■ ASSIGNED TASK
Lines to restate from the data below: from the one containing "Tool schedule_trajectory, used" to the one containing "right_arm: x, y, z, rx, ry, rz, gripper", both included. Give them again exactly, and only them.

··· INPUT DATA ···

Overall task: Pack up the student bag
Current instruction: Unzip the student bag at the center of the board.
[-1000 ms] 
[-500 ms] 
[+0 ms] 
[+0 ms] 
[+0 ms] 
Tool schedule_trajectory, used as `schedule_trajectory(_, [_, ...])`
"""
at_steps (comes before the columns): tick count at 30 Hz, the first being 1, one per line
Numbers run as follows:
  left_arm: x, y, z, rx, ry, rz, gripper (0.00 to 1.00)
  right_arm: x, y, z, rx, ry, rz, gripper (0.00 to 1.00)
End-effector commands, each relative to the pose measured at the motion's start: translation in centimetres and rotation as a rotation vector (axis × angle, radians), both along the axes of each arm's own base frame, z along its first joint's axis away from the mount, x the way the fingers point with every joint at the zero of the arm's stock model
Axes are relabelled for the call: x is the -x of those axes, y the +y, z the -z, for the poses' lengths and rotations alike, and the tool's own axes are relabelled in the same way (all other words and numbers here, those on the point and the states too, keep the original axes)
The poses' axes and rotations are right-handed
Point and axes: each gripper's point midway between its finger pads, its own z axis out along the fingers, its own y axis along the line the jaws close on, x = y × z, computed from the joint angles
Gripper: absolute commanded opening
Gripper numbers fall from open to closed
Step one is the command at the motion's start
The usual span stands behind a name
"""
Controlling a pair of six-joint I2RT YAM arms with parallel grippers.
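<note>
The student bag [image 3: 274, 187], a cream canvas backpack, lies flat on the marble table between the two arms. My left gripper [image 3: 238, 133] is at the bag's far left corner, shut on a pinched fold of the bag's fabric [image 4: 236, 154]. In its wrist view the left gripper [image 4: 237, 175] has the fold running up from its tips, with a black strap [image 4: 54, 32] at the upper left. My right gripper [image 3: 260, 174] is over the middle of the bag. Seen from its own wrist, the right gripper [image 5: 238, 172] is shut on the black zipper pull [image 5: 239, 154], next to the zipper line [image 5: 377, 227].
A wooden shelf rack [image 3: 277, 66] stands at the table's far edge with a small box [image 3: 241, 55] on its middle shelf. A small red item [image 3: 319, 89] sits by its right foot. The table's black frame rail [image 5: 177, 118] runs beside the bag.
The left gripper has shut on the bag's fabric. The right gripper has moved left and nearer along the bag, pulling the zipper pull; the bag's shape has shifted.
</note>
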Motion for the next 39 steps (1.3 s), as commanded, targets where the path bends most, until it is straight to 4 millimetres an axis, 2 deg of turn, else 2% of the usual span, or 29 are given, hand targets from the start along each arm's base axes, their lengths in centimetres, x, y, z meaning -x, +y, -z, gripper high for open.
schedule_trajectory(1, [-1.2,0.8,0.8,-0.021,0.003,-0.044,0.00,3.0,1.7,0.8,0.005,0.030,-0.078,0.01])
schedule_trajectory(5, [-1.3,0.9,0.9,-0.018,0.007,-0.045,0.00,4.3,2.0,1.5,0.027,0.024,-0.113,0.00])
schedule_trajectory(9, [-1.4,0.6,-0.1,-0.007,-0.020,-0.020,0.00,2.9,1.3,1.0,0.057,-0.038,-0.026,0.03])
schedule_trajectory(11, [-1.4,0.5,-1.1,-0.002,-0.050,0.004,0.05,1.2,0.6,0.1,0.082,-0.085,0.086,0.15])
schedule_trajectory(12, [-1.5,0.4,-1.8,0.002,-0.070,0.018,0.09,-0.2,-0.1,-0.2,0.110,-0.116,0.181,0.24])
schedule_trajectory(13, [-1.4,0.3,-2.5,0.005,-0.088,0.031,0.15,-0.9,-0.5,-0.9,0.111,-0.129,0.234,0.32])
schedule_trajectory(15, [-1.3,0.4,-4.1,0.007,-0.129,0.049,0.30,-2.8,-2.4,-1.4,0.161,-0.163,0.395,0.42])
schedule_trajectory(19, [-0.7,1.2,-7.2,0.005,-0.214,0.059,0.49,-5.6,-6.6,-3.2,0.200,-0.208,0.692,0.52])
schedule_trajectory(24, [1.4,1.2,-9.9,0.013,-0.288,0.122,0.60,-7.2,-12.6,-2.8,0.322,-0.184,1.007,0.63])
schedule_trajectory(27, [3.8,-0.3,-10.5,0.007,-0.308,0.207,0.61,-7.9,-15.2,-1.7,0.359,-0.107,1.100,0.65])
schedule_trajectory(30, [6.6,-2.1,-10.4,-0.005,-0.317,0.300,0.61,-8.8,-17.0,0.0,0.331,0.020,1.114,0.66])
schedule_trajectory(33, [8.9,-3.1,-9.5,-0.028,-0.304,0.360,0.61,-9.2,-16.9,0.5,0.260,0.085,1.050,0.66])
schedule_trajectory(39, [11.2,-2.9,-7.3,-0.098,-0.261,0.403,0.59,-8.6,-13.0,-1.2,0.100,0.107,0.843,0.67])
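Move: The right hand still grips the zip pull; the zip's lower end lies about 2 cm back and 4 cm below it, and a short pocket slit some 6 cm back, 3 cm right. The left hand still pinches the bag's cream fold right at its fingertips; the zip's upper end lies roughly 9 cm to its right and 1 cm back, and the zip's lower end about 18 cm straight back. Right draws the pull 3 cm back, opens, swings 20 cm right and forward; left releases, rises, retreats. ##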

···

■ WRITTEN RESPONSE
Tool schedule_trajectory, used as `schedule_trajectory(_, [_, ...])`
"""
at_steps (comes before the columns): tick count at 30 Hz, the first being 1, one per line
Numbers run as follows:
  left_arm: x, y, z, rx, ry, rz, gripper (0.00 to 1.00)
  right_arm: x, y, z, rx, ry, rz, gripper (0.00 to 1.00)

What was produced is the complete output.